The western United States is leading the way in convincing wary Americans to buy a home.
The rebound isn't here yet, even in the West. Prices of existing homes in the region fell 31.5 percent in December compared with a year ago – double the 15.3 percent decline nationally, according to new numbers from the National Association of Realtors (NAR).
But those reductions – along with very low mortgage rates – have created a powerful incentive for would-be homeowners to step up to the plate.
West's sales up 11.5 percent
That's why home sales last month jumped 6.5 percent nationally and 11.5 percent for the West compared with the previous month on a seasonally adjusted basis. The West's sales are now up 31.6 percent compared with a year ago – the only region of the US to post an increase for the year.

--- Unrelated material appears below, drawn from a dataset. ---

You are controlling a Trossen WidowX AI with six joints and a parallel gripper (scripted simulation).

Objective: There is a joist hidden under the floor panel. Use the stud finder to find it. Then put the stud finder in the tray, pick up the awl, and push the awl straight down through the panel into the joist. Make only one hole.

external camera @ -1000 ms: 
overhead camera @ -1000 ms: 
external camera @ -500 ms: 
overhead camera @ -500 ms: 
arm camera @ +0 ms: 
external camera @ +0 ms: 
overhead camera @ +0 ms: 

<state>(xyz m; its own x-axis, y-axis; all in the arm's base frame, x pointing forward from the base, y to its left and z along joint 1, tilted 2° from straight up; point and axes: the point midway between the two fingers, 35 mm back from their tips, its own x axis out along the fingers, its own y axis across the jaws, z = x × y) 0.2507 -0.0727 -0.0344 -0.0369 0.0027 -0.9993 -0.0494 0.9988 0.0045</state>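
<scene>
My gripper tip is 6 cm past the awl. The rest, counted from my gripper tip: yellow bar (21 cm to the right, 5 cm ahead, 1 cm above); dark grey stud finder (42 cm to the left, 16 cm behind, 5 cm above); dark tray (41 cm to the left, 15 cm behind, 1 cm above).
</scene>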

At an annual rate of 1.25 million, the West's sales of existing homes now appears to have reached the levels of late 2006 or early 2007.
When will prices stop falling?
It's no surprise that housing demand goes up when prices fall. The next hurdle is for demand to rise so much that housing prices stabilize. That may take some time, depending on what's driving prices.
To the extent that forced sales are forcing prices down, the market will continue to fall for some time. To the extent that investors are rushing in, the market is finding a bottom.
"It is hard to say – both may be going on," Dr. Wachter writes.
Distress sales – owners forced to sell at discounted prices – accounted for 45 percent of all the transactions in December, the NAR reported. Nevertheless, inventories of existing homes fell to 9.3 months, a level not seen since 2007.
“The higher monthly sales gain and falling inventory are steps in the right direction, but the market is still far from normal balanced conditions," warned Lawrence Yun, NAR chief economist, in a statement Monday.